From the listing that follows, output everything exactly except the pictures.
* * *
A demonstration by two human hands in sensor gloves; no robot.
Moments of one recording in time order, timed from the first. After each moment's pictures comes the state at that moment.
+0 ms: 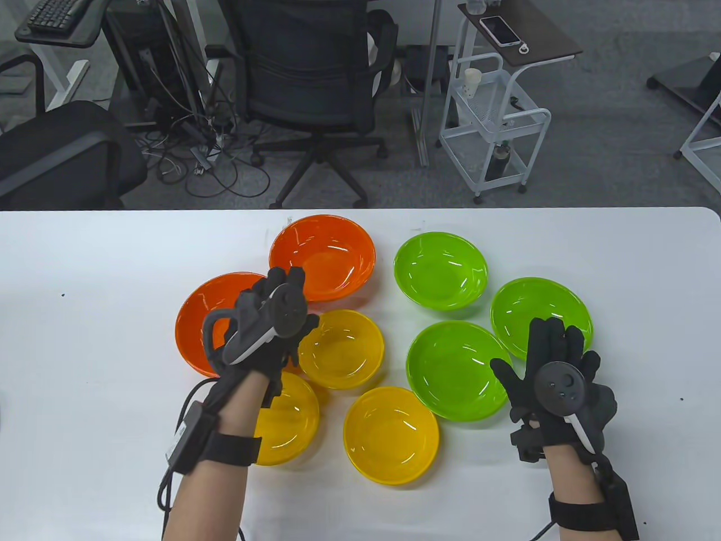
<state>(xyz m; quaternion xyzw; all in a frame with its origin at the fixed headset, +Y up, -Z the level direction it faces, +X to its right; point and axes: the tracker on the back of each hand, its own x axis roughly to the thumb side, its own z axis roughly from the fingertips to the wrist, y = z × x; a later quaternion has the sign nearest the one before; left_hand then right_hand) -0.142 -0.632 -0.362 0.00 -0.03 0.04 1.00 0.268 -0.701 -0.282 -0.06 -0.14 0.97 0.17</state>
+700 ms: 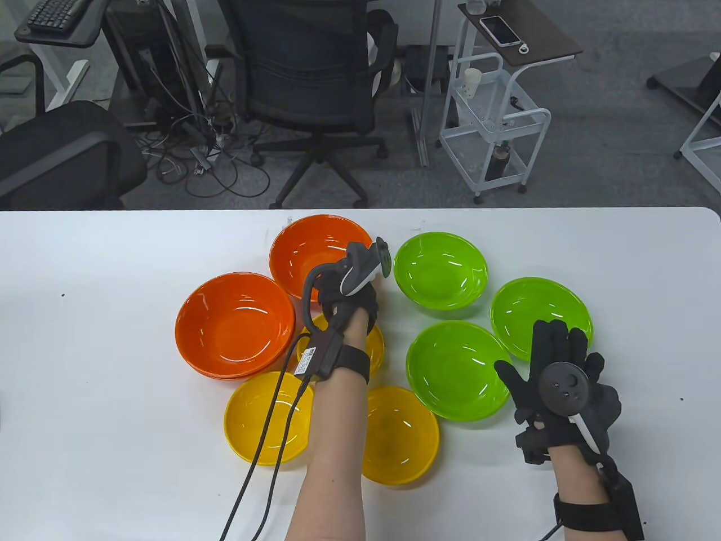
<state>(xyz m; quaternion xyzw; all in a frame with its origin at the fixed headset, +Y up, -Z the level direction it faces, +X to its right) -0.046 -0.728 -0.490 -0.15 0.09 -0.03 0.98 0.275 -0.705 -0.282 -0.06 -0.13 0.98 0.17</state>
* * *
■ **The completed task**:
A demonstration by two human hands in sensor gloves; no robot.
Moments of one recording in time order, timed from the first. After each moment's pictures comes the state at that moment.
+0 ms: 
<state>(xyz m; quaternion xyzw; all in a frame with its origin at the fixed headset, +Y up, -Z the level direction it faces, +X to its right; point and axes: the tracker on the back of each hand, its own x axis roughly to the thumb side, its own z axis roughly from the fingertips to the wrist, y = z × x; a later quaternion has the sign nearest the one before; left_hand then right_hand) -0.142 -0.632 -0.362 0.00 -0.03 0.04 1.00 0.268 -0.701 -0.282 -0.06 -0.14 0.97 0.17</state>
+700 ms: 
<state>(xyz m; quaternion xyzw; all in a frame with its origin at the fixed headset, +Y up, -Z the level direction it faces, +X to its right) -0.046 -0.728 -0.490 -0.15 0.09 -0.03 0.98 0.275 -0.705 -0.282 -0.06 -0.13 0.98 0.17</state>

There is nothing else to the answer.